■ Problem to solve
Without the images, write out all of the following entries exactly.

__________________________________________________

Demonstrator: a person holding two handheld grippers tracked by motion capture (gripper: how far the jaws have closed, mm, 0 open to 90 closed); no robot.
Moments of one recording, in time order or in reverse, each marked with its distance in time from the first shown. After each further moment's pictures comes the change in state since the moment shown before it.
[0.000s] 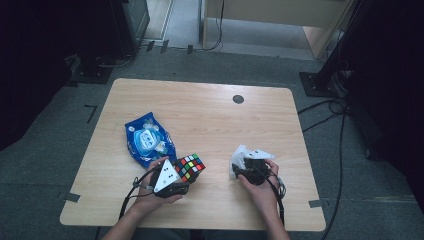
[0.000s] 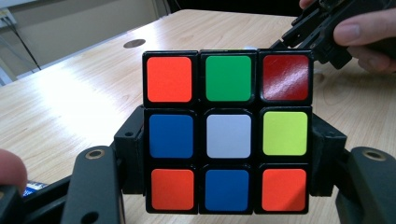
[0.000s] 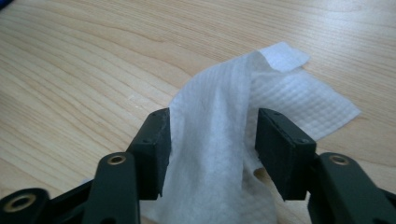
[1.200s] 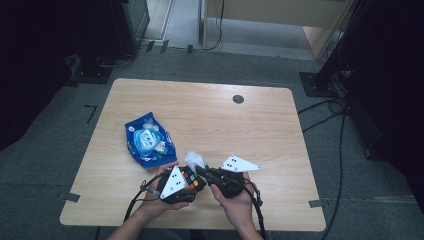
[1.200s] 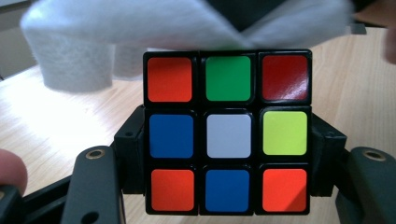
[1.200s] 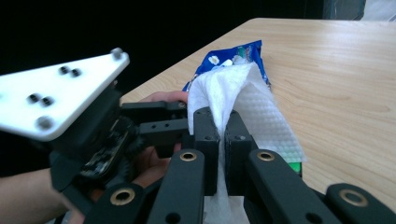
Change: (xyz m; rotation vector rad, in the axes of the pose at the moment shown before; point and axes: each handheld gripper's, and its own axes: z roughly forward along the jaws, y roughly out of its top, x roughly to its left) left arm -0.020 0.005 0.005 -0.016 -0.089 0.027; right arm 0.108 0.036 -0.057 -0.330 0.473 -0.029
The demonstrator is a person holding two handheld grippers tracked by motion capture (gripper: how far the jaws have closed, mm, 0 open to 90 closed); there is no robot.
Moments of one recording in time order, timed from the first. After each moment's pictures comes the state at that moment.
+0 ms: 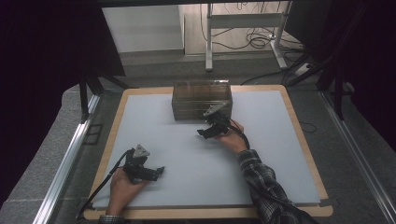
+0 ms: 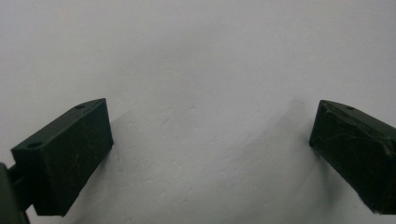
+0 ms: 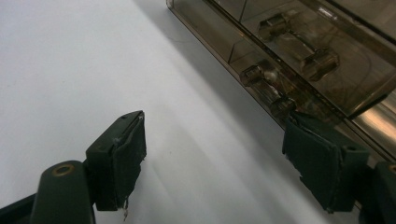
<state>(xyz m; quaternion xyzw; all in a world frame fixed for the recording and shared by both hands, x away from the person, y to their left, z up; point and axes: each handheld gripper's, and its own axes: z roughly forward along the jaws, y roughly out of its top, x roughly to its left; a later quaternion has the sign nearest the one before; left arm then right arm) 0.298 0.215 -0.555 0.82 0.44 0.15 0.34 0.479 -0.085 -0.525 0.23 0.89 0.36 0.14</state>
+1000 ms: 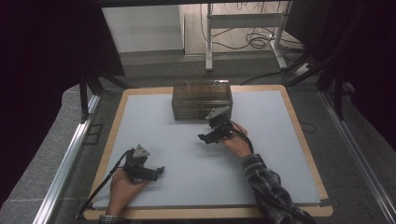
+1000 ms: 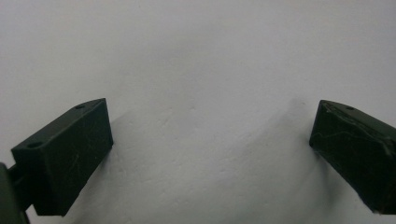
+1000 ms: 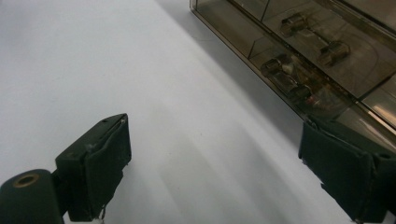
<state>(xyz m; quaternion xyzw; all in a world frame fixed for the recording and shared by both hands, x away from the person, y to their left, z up) 0.298 0.215 -0.555 0.82 0.44 0.15 0.34 0.458 -0.093 -0.518 0.23 0.89 0.37 0.13</state>
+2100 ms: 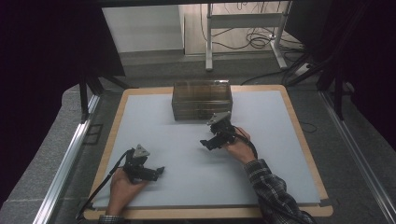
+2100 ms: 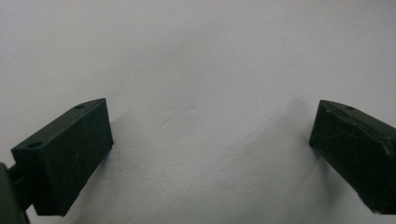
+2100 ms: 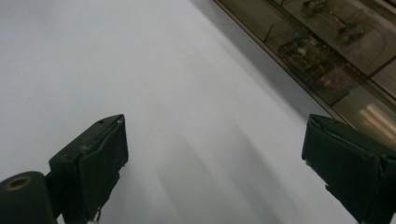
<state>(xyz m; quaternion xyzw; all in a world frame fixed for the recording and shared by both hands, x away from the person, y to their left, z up) 0.298 0.215 -0.555 0.82 0.44 0.15 0.34 0.435 -0.100 -0.513 0.22 0.90 0.35 0.14</state>
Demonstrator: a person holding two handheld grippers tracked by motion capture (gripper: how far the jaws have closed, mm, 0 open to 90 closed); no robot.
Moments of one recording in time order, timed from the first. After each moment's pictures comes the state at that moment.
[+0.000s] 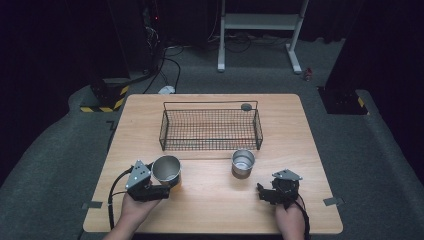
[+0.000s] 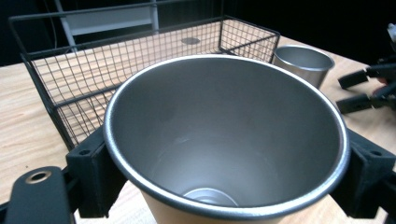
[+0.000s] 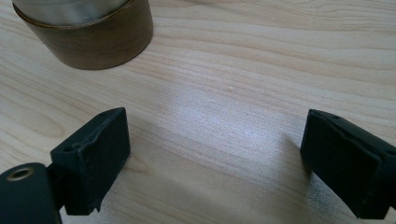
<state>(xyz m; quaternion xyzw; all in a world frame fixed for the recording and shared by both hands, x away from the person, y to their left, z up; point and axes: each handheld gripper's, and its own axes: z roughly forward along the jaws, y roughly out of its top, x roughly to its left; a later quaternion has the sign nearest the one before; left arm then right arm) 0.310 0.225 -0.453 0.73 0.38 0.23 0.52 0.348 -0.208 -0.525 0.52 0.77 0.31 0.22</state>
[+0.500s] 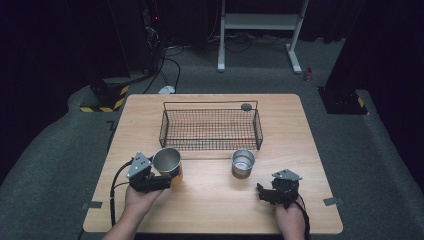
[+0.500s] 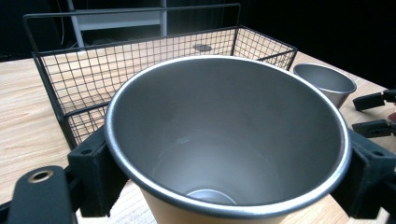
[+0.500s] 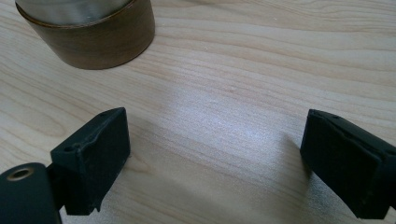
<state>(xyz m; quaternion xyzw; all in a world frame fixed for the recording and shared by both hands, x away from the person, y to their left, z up) 0.331 0.226 -0.452 0.72 0.40 0.22 0.52 0.348 -0.208 -0.525 0.52 0.77 0.31 0.21</state>
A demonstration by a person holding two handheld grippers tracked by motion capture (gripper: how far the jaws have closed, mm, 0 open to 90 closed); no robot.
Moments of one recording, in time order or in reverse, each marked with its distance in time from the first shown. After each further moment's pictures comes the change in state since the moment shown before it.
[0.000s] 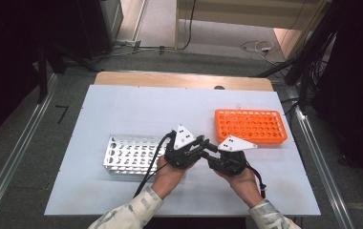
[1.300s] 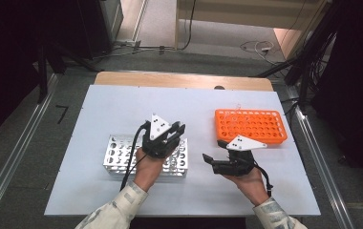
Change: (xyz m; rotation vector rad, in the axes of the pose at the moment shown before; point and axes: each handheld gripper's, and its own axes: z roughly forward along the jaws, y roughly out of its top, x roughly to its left) left arm 0.042 0.006 -0.031 -0.038 0.183 -0.024; right arm -0.015 -0.007 -0.012 -0.002 0.012 0.031
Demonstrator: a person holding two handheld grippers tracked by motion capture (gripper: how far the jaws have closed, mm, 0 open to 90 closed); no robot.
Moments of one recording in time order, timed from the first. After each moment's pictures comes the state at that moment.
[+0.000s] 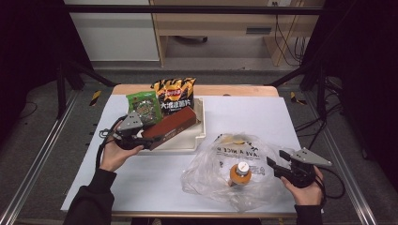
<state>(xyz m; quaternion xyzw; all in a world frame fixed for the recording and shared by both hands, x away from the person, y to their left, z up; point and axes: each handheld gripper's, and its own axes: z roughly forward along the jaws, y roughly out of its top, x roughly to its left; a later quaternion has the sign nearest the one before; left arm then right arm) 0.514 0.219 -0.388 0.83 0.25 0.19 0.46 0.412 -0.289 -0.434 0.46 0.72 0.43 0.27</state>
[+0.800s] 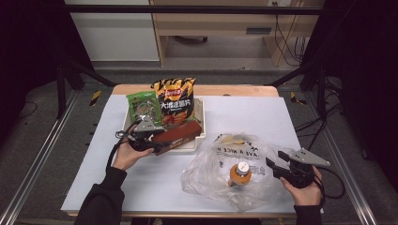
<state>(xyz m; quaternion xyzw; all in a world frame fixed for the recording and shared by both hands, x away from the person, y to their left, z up) 0.536 0.199 -0.428 0.85 0.25 0.14 0.44 0.413 -0.287 -0.436 0.46 0.73 0.43 0.27</state>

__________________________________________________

■ Written response
Demonstrator: a person holding two handheld grippers tracked by motion capture (gripper: how far the jaws have closed, mm, 0 open to 90 closed); no robot.
Moments of one recording, in time order or in reverse, each marked with its distance in time from the first shown. After each further moment's pictures comes the change in state since the moment shown before it.
[0.000s] 
[0.000s] 
[0.000s] 
[1.200s] 
[1.200s] 
[1.200s] 
Change: (xyz m; rotation vector rad, in the axes of the pose at the moment shown before; point and axes: each handheld gripper's, and its own axes: z roughly forward along the jaws, y roughly out of its top, x roughly to its left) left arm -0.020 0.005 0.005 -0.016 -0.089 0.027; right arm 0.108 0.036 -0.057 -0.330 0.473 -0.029
The demonstrator is a person holding two handheld grippers tracked by motion capture (gripper: how far the jaws have closed, mm, 0 open to 90 closed); there is no robot.
Moments of one recording in time order, timed from the first. After each moment's pictures comes the state at that moment.
+0 ms: 
+0 ms: 
+0 ms: 
<state>(xyz m; quaternion xyzw; all in a world frame fixed for the recording and shared by both hands, x away from the person, y to their left, z up; point and axes: each handheld gripper's, and its own axes: z roughly forward along the jaws, y roughly out of its top, x roughly to its left; a later quaternion has the sign nearest the one before; left arm then right arm) 0.298 0.215 -0.555 0.82 0.44 0.15 0.34 0.479 -0.085 -0.525 0.23 0.89 0.36 0.14</state>
+1000 ms: 
+1000 ms: 
+1000 ms: 
<state>(xyz m; quaternion xyzw; all in a world frame fixed for the recording and shared by both hands, x away from the person, y to their left, z up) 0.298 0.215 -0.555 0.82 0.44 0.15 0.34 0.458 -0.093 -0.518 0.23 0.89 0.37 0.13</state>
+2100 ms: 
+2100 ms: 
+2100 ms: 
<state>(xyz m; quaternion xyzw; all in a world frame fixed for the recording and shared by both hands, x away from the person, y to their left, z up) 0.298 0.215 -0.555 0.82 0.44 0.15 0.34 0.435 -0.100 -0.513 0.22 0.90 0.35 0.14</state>
Demonstrator: a person holding two handheld grippers tracked by motion capture (gripper: how far the jaws have closed, mm, 0 open to 90 closed); no robot.
Moments of one recording in time order, timed from the first. After each moment's pictures comes the state at that moment.
[+0.000s] 
[+0.000s] 
[+0.000s] 
<state>(xyz m; quaternion xyzw; all in a world frame fixed for the recording and shared by both hands, x away from the person, y to their left, z up; point and axes: each handheld gripper's, and its own axes: z roughly forward along the jaws, y roughly out of its top, x roughly to its left; a later quaternion has the sign nearest the one before; left arm then right arm) 0.310 0.225 -0.453 0.73 0.38 0.23 0.52 0.348 -0.208 -0.525 0.52 0.77 0.31 0.22</state>
[+0.500s] 
[+0.500s] 
[+0.500s] 
<state>(xyz m; quaternion xyzw; all in a world frame fixed for the recording and shared by both hands, x away from the person, y to their left, z up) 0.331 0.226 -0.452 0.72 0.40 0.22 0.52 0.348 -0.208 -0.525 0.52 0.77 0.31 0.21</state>
A demonstration by a person holding two handheld grippers tracked by motion capture (gripper: how far the jaws have closed, mm, 0 open to 90 closed); no robot.
Moments of one recording, in time order or in reverse, each marked with its distance in time from the first shown. After each further moment's pictures comes the change in state since the moment shown before it.
[0.000s] 
[1.300s] 
Change: (xyz m; rotation vector rad, in the axes of the pose at the moment shown before; point and axes: each handheld gripper's, and its own axes: z roughly forward along the jaws, y roughly out of its top, x roughly to its left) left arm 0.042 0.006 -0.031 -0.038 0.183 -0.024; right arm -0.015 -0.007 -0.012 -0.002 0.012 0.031
Demonstrator: a person holding two handheld grippers tracked by motion capture (gripper: how far the jaws have closed, mm, 0 open to 90 closed); no robot.
Moments of one recording in time order, timed from the first. After each moment's pictures comes the state at that moment.
[+0.000s] 
<state>(xyz m; quaternion xyzw; all in a world frame fixed for the recording and shared by both hands, x away from the person, y to their left, z up; point and axes: each handheld gripper's, and its own axes: z roughly forward along the jaws, y roughly out of its top, x roughly to its left; a later quaternion has the sign nearest the one before; left arm then right arm) 0.514 0.219 -0.388 0.83 0.25 0.19 0.46 0.412 -0.289 -0.434 0.46 0.72 0.43 0.27</state>
[+0.800s] 
<state>(xyz m; quaternion xyzw; all in a world frame fixed for the recording and shared by both hands, x away from the person, y to their left, z up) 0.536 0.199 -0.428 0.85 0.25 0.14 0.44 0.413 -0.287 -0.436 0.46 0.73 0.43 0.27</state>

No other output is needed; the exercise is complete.